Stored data
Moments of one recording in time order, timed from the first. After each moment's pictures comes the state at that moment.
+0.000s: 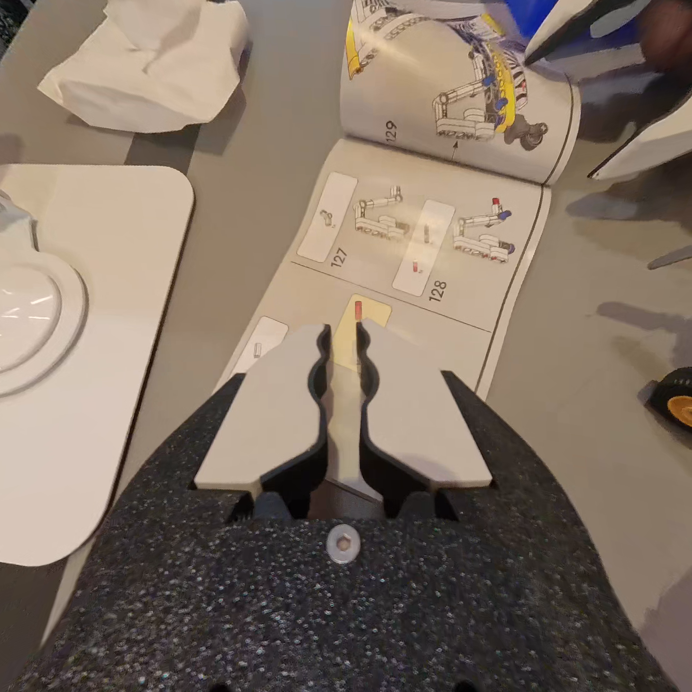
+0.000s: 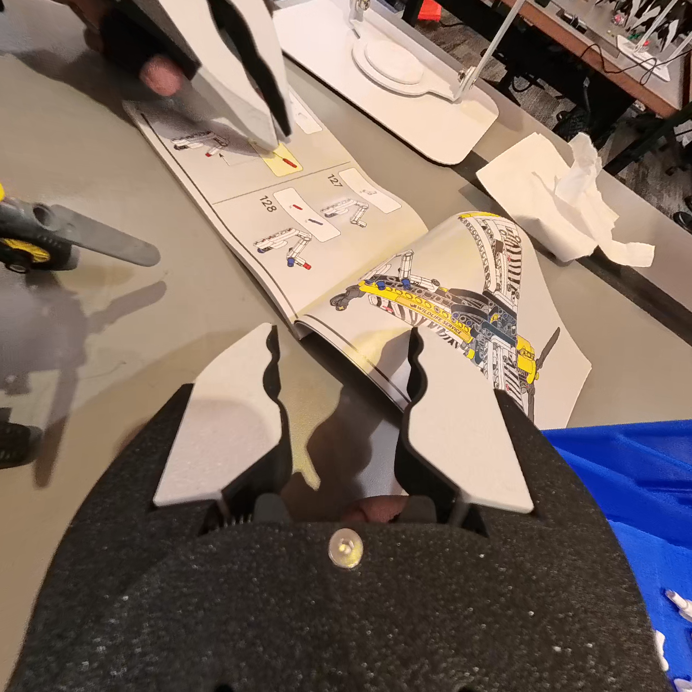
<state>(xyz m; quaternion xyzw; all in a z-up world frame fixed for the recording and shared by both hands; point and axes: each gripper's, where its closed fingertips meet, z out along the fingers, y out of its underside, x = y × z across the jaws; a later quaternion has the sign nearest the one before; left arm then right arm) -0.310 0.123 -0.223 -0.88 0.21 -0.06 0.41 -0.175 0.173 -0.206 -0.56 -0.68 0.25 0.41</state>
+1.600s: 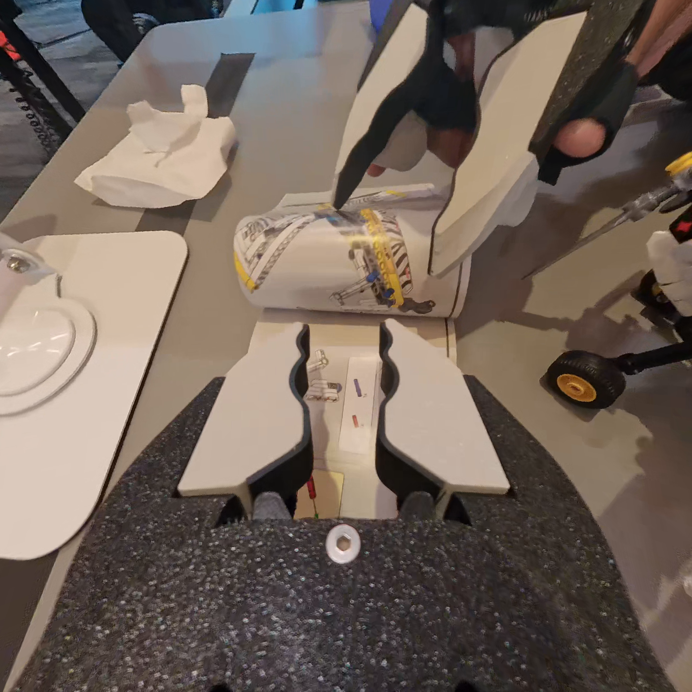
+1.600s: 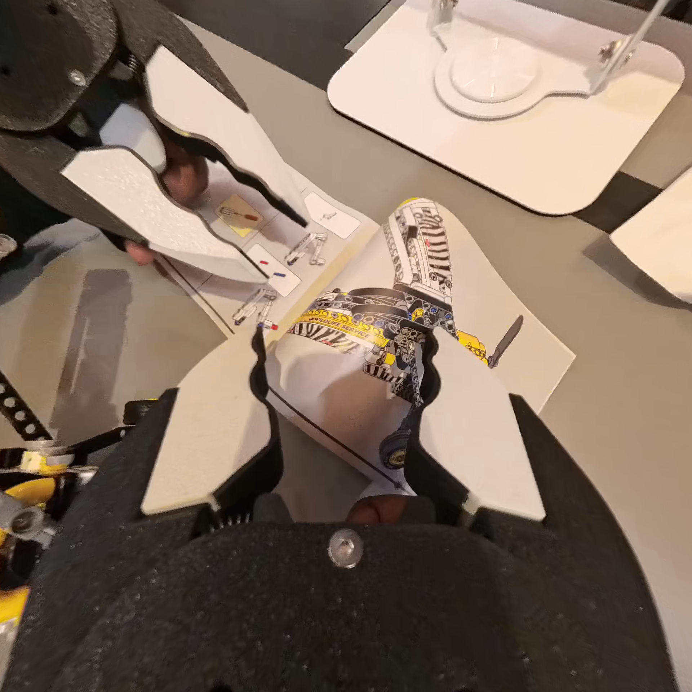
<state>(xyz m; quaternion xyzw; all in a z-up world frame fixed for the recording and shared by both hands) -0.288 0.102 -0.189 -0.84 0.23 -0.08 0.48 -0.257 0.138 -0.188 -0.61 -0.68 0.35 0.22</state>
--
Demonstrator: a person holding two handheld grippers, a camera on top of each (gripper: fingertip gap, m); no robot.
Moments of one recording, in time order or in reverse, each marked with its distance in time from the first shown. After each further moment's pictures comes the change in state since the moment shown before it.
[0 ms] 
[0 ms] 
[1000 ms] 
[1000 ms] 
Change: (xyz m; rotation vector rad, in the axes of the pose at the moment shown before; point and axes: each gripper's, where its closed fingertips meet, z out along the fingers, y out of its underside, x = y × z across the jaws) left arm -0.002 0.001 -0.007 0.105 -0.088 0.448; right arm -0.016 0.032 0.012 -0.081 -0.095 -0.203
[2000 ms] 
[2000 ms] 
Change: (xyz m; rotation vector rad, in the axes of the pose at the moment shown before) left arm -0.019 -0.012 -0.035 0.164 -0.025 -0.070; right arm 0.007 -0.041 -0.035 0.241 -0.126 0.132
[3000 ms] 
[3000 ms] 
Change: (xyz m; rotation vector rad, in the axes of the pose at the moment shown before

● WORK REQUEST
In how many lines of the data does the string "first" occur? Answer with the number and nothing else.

● TASK RESULT
2